I lost my job earlier this year and my mental and physical health deteriorated quite rapidly whilst actively job searching and living off savings.
I had to buy a new boiler and having never been on such a low income and under extreme pressure I took my eye off the budgeting ball.
I’ve never been rich, but always been good with money, grew up in abject poverty and because of this and my cognitive problems I’ve made sure never have credit, pay everything direct debit so it can’t go awry
I’m very rarely overdrawn so this new way of living has completely thrown me and I’ve buried my head in the sand of depression and anxiety.
I wrote up thread that Childminder had charged me incorrectly anyway so it’s not as alarming as first thought, ex is going to help out this month and we have had a talk about his hours. He can’t change them but he’s currently open to discussions about what he can do outside of the constraints of his rota.
Wrt to the house, the terms are very clearly in my favour, the onus is on me to release him from being named on the mortgage, I’m supposed to make regular attempts so I regularly meet lenders who always tell me the same thing ‘computer says no’.

OP posts:
Paleshelter · 02/08/2018 10:42

OP have been reading your thread and just want to say hope things improve soon, you have a lot on your plate. You say there is a tribunal, is that happening soon, must be very stressful. Will there be any financial compensation at the end? Sounds like you have thought of lots of ways to make and save money. Best wishes Flowers

MyDcAreMarvel · 02/08/2018 11:14

Dragon sorry I think it’s hard to get tone in text . I meant I didn’t know if tax credits had told you that you could average it out, rather than accusing you of not being organised.

I also have fibro- plus arthritis and a rare condition that has left me almost wheelchair bound. I understand the brain fog and joint pain etc.

To budget I have a bank account with lots of linked accounts do it’s like an online envelope system.

I also use an app called “ spending” its free all it is is like an online notebook of money in and money spent.

We aren’t struggling financially but we have seven children so need to budget.

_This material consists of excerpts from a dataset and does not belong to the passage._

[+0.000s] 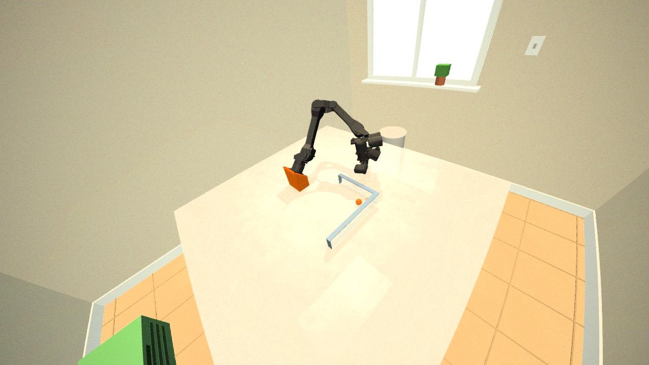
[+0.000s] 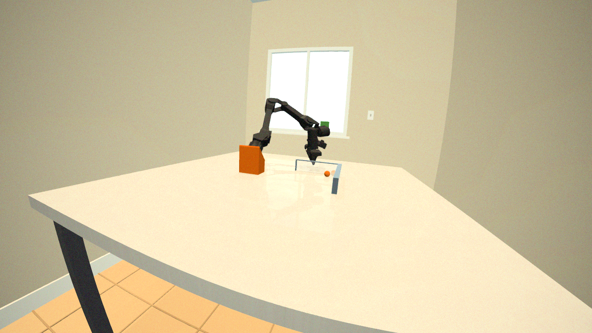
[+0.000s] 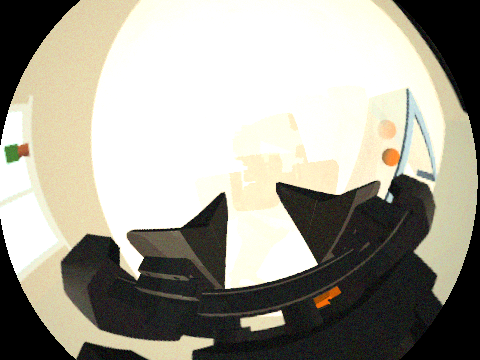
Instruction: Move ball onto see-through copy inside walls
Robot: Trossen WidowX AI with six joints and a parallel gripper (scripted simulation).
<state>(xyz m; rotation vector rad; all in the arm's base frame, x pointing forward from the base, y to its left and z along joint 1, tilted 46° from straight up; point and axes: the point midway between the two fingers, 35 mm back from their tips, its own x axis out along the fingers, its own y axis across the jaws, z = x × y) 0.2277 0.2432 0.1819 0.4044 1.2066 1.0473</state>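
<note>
Now: gripper tip 160 mm to the left of the see-through copy of the ball, 150 mm short of it and 10 mm above it. Round my gripper tip: orange ball (200 mm to the right, 120 mm ahead, 10 mm below).
</note>
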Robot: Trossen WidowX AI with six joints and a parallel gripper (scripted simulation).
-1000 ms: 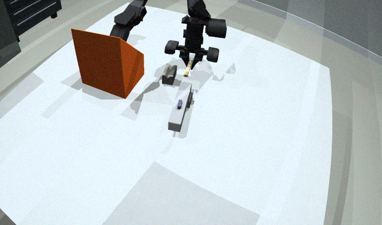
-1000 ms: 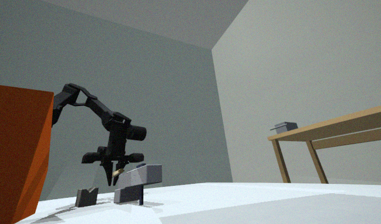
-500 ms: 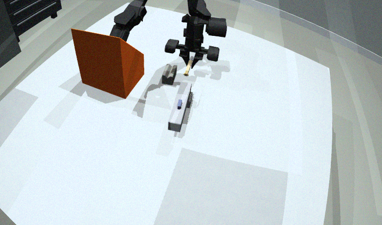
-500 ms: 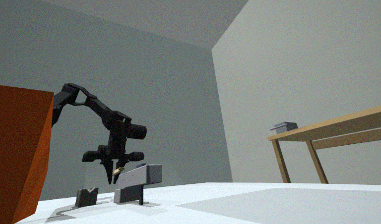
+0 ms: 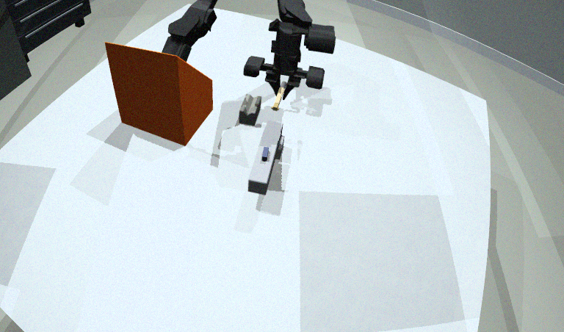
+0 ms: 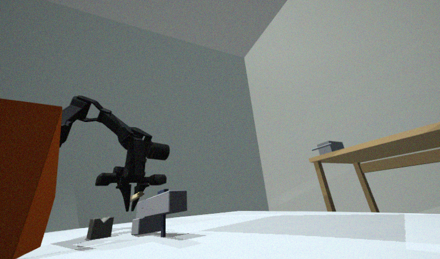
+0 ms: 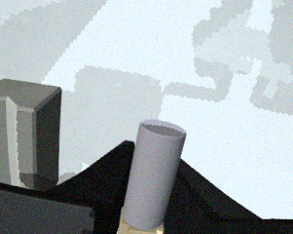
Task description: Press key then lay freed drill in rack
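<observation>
Now: the drill 10 mm ahead of my gripper tip, 40 mm to the right of it and 40 mm above it. The rest, counted from my gripper tip: blue key (80 mm ahead, 210 mm to the right); then rack (60 mm behind, 50 mm to the right, 30 mm below); then housing (70 mm ahead, 180 mm to the right).
</observation>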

dragonflyflew · 02/08/2018 13:04

Paleshelter thank you for your kind words. I lost my job in February. Tribunal has been bubbling away since then. It's beyond stressful. No Idea of court date yet ex employers have been given extra time apparently. ..hopefully some financial compensation but who know? They're slippery fuckerz!

MyDcAreMarvel thanks for your response. I did understand. Sorry to hear you have debilitating conditions too, it makes everything so much harder doesn't it?
Seven kids tho!
I'd love to hear more about your online envelope banking system.

I broke my phone and now have a shitty one with very little storage u is shockingly slow so not sure an app Will work for now it It'd be the easiest thing for me!